**Directions for this task**: Word for word, copy out the data below, omitting pictures.

==================================================

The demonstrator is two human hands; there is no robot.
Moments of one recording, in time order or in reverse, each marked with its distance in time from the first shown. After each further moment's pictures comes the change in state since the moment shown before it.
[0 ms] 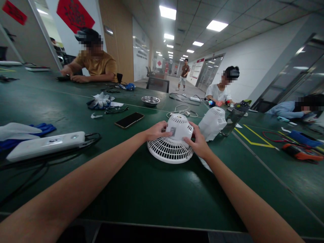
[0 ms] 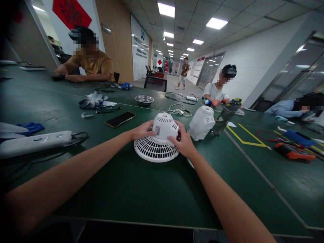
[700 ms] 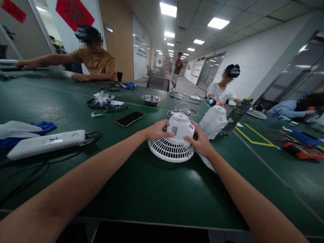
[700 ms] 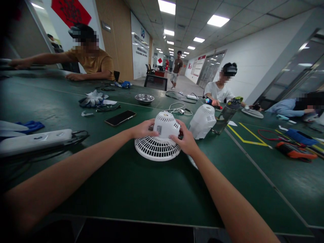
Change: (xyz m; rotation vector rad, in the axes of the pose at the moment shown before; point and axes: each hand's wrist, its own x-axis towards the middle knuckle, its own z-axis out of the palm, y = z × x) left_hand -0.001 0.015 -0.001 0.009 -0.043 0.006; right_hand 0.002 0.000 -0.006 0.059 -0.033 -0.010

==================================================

**Answer**:
The demonstrator is two human hands; there is no robot.
Moments of one recording, in time order or in reverse, each marked with its distance in time from the first shown. After each further moment's pictures comes the change in state since the moment shown before it.
[0 ms] 
[0 ms] 
[700 ms] 
[700 ms] 
Change: (xyz m; rotation vector rad, in the axes of the pose at the moment shown before; point and axes: each hand's wrist, its own x-axis towards the middle knuckle, its own z-axis out of the palm, y = z × x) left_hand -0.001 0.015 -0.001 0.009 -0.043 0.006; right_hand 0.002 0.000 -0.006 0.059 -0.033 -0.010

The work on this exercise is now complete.